**Exercise directions**
Begin with the first line of the entries below and reproduce each line exactly, ending with the line that holds "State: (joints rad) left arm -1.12".

[Data entries]
○ ○ ○ ○ ○ ○ ○

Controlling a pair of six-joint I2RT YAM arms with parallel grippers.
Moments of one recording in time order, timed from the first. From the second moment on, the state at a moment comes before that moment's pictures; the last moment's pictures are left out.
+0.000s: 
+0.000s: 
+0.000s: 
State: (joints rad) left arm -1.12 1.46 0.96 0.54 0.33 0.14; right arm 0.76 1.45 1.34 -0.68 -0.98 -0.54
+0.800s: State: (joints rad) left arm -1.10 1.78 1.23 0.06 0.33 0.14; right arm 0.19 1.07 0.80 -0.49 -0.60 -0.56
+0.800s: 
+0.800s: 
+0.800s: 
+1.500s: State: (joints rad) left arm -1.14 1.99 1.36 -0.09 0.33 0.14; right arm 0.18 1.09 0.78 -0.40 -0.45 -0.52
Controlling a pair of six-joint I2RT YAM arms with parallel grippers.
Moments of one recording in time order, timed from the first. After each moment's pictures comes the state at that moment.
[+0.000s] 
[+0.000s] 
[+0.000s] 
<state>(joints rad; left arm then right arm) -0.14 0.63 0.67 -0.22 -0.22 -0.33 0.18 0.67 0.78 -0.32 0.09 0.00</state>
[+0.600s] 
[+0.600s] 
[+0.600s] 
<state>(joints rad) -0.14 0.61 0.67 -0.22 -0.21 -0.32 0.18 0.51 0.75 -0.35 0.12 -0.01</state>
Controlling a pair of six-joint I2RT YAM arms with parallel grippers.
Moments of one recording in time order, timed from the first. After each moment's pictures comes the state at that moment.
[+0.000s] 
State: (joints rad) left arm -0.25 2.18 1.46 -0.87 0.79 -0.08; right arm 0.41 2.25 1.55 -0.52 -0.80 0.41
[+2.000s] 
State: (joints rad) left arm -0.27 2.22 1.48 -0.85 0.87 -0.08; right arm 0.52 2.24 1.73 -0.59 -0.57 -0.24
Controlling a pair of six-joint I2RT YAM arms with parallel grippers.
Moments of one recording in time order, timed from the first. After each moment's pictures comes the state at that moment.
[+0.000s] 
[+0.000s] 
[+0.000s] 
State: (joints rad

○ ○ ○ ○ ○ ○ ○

**Your solution**
Controlling a pair of six-joint I2RT YAM arms with parallel grippers.
Moments of one recording in time order, timed from the first. From the second moment on, the state at a moment comes before that moment's pictures; the last moment's pictures are left out.
+0.000s: 
+0.000s: 
+0.000s: 
State: (joints rad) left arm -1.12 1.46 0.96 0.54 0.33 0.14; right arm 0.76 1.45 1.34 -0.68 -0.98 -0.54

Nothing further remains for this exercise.